Only an exact copy of every record counts as an answer.

Source records
○ ○ ○ ○ ○ ○ ○
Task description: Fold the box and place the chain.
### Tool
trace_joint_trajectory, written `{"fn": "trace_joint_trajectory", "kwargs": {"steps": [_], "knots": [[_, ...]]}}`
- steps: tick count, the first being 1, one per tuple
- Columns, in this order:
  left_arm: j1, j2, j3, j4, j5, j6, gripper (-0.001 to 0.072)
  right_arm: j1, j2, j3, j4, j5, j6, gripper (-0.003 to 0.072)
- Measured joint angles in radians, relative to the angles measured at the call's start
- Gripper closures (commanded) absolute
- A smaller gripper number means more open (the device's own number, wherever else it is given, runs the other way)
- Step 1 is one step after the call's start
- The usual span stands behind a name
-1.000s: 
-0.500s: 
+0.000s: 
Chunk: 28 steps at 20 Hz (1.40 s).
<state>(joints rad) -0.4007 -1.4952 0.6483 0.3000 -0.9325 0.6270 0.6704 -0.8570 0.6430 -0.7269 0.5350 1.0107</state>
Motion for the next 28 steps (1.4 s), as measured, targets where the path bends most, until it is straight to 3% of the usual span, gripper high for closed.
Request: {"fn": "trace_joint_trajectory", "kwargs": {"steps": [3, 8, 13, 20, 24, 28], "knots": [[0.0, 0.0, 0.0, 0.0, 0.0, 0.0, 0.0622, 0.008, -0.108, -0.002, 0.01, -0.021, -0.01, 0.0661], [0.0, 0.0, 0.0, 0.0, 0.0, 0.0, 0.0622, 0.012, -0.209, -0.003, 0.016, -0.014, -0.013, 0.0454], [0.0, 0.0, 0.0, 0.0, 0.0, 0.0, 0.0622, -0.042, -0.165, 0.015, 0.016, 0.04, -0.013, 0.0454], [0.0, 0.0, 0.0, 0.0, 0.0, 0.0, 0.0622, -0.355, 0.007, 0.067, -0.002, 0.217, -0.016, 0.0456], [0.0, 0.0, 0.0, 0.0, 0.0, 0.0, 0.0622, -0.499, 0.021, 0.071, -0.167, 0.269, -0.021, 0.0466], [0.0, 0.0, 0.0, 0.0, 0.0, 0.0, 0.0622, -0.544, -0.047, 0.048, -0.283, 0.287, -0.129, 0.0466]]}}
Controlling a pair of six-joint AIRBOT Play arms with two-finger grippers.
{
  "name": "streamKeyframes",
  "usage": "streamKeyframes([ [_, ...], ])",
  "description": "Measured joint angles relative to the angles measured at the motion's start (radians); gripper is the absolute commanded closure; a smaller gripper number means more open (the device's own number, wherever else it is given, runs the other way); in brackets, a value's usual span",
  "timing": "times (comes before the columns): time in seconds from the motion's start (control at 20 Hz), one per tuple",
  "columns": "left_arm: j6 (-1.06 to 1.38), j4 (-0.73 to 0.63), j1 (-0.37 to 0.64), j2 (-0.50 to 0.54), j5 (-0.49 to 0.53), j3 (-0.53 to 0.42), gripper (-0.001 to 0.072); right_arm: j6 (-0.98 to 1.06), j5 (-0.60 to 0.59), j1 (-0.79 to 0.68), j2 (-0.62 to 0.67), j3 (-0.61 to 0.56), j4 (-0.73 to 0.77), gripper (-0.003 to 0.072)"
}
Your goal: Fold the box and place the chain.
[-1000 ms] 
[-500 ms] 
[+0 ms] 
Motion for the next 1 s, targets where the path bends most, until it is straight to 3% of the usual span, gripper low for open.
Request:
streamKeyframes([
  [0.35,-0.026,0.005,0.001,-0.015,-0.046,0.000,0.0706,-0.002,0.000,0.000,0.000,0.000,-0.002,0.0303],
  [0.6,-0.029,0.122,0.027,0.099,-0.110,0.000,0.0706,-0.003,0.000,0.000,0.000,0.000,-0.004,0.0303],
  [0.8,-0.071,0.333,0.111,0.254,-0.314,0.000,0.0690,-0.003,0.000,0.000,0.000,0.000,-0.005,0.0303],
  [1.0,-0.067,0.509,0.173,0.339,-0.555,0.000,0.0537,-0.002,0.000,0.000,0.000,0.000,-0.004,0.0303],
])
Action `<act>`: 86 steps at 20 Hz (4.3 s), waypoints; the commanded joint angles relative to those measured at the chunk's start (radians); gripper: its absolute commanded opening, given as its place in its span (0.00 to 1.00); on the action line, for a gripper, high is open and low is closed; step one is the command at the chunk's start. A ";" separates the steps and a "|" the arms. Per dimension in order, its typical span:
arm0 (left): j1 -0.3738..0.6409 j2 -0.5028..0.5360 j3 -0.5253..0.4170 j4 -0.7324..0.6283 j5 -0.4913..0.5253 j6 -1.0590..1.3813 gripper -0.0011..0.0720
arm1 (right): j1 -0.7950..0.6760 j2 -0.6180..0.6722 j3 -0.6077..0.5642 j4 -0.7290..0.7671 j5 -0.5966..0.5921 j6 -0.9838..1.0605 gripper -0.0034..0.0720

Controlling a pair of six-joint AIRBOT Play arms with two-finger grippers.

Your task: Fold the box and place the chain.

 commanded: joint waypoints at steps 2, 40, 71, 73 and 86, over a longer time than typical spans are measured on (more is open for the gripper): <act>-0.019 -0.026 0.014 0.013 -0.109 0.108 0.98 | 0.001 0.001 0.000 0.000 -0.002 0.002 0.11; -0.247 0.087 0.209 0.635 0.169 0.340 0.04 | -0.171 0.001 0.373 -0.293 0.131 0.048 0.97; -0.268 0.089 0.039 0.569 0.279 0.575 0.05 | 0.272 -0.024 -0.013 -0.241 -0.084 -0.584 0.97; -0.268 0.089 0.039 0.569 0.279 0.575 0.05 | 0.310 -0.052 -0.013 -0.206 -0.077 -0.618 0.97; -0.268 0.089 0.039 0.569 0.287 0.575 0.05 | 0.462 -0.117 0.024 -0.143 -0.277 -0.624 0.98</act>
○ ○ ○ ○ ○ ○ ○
#### PROBLEM SOLUTION:
Task description: Fold the box and place the chain.
### Tool
trace_joint_trajectory, written `{"fn": "trace_joint_trajectory", "kwargs": {"steps": [_], "knots": [[_, ...]]}}`
- steps: tick count, the first being 1, one per tuple
- Columns, in this order:
  left_arm: j1, j2, j3, j4, j5, j6, gripper (-0.001 to 0.072)
  right_arm: j1, j2, j3, j4, j5, j6, gripper (-0.003 to 0.072)
- Measured joint angles in radians, relative to the angles measured at the call's start
- Gripper closures (commanded) absolute
- A smaller gripper number means more open (the device's own number, wherever else it is given, runs the other way)
- Step 1 is one step after the call's start
- The usual span stands behind a name
-1.000s: 
-0.500s: 
+0.000s: 
Chunk: 28 steps at 20 Hz (1.40 s).
<state>(joints rad) -0.4007 -1.4952 0.6483 0.3000 -0.9325 0.6270 0.6704 -0.8570 0.6430 -0.7269 0.5350 1.0107</state>
Motion for the next 28 steps (1.4 s), as measured, targets where the path bends most, until it is straight to 3% of the usual span, gripper high for closed.
Request: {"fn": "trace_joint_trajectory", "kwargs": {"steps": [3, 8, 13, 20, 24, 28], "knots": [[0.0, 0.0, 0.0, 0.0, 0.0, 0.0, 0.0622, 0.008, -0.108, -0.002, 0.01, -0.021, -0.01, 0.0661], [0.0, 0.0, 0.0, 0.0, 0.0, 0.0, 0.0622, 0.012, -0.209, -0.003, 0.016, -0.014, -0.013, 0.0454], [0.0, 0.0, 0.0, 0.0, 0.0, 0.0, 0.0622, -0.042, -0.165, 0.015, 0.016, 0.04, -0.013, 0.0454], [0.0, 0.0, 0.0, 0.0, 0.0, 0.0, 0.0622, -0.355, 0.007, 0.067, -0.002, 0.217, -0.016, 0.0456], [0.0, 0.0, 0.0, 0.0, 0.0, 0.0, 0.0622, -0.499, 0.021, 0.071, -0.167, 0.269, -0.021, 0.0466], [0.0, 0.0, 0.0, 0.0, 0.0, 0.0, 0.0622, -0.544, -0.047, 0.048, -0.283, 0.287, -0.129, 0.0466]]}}
Controlling a pair of six-joint AIRBOT Play arms with two-finger grippers.
{
  "name": "streamKeyframes",
  "usage": "streamKeyframes([ [_, ...], ])",
  "description": "Measured joint angles relative to the angles measured at the motion's start (radians); gripper is the absolute commanded closure; a smaller gripper number means more open (the device's own number, wherever else it is given, runs the other way); in brackets, a value's usual span",
  "timing": "times (comes before the columns): time in seconds from the motion's start (control at 20 Hz), one per tuple",
  "columns": "left_arm: j6 (-1.06 to 1.38), j4 (-0.73 to 0.63), j1 (-0.37 to 0.64), j2 (-0.50 to 0.54), j5 (-0.49 to 0.53), j3 (-0.53 to 0.42), gripper (-0.001 to 0.072); right_arm: j6 (-0.98 to 1.06), j5 (-0.60 to 0.59), j1 (-0.79 to 0.68), j2 (-0.62 to 0.67), j3 (-0.61 to 0.56), j4 (-0.73 to 0.77), gripper (-0.003 to 0.072)"
}
Your goal: Fold the box and place the chain.
[-1000 ms] 
[-500 ms] 
[+0 ms] 
Motion for the next 1 s, targets where the path bends most, until it is straight to 3% of the usual span, gripper low for open.
Request:
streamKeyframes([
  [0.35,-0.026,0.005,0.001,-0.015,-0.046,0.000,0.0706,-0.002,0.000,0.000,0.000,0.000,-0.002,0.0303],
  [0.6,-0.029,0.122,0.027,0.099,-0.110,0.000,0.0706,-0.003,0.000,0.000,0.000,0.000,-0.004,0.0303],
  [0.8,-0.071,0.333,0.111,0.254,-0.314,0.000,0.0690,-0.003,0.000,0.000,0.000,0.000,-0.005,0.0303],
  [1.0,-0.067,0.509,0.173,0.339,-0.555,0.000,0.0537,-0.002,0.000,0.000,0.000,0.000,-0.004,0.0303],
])
Action `<act>`: 86 steps at 20 Hz (4.3 s), waypoints; the commanded joint angles relative to those measured at the chunk's start (radians); gripper: its absolute commanded opening, given as its place in its span (0.00 to 1.00); on the action line, for a gripper, high is open and low is closed; step one is the command at the chunk's start. A ";" separates the steps and a "|" the arms. Per dimension in order, its typical span:
arm0 (left): j1 -0.3738..0.6409 j2 -0.5028..0.5360 j3 -0.5253..0.4170 j4 -0.7324..0.6283 j5 -0.4913..0.5253 j6 -1.0590..1.3813 gripper -0.0011..0.0720
arm1 (right): j1 -0.7950..0.6760 j2 -0.6180..0.6722 j3 -0.6077..0.5642 j4 -0.7290..0.7671 j5 -0.5966..0.5921 j6 -0.9838..1.0605 gripper -0.0034..0.0720

Controlling a pair of six-joint AIRBOT Play arms with two-finger grippers.

Your task: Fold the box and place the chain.

 commanded: joint waypoints at steps 2, 40, 71, 73 and 86, over a longer time than typical spans are measured on (more is open for the gripper): <act>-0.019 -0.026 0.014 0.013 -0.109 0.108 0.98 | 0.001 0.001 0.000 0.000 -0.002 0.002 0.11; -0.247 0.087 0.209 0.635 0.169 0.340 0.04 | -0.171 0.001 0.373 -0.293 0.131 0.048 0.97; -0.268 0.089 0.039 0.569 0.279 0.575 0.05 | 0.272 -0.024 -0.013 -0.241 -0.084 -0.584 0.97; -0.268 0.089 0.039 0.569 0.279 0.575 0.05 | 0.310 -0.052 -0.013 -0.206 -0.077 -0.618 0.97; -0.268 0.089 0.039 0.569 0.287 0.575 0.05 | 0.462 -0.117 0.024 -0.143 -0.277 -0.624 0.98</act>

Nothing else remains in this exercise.